Psikoloji okumamın en büyük nedeni aile mesleği olmasıydı, babam Sinan Uluay Istanbul'un en ünlü psikologlarından biriydi ve sayısız kişilere yardım da bulunmuştu, babamın benden istediği tek şey onun gibi ünlü ve iyi bir psikolog olabilmemdi. Benim hayalim "psikoloji" okumak değildi aslında. Benim hayallerim özgürlüktü. Insanoğlu özgürlüğüne düşkündür. Her gün farklı farklı insanların derdini dinleyip üzülmektense kendim hatalar yapıp bir kez olsun da kendime üzülmek isterdim.
Ama bunlar zaten hayaldi, yalan oldu.
Şimdi ise hayatımı kabullenmiş bir şekilde devam ediyordum. Hayaller kurmuyordum artık, gercekleri yaşıyordum.
Beni derin düşüncelerimden çıkarıp alan kapının tıklatılmasıydı. Gözlerimi hızlıca kırpıştırmaya başladığımda gözlerimin dolduğunu fark etmiştim.

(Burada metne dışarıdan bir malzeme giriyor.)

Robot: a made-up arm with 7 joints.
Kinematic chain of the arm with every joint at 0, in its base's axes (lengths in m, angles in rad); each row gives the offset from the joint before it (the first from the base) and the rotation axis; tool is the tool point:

Boğazımı hafifçe öksürerek temizledim ve "Evet?" dedim kısaca. Kapı açıldığında sekreterimi gördüm ve sıcak bir şekilde gülümsedim "Bir şey mi oldu Ebru?" dedim daha geniş gülümserken, "Bugün yeni hastanızla saat 16.30'da olan randevunuz için seans odasını hazırlattım Gece hanım." diye bi solukta söylediği şeye kıkırdadım ve başımla onay verip masaya fırlattığım defter ve kalemime uzanıp elime aldım. Topuk tıkırtılarım yankılanırken hızlı yürümeye başladım ve çalışma odamdan çıktım. Siyah dalgalı saçlarımı bi elimle omuzumun arkasına alırken asansörün bu katta olduğunu fark ettim ve bu ince topuklularımla az da olsa koşturmaya başladım. Asansöre seri bir şekilde bindim ve en üst kata çıkması için 14'de basıp beklemeye koyuldum.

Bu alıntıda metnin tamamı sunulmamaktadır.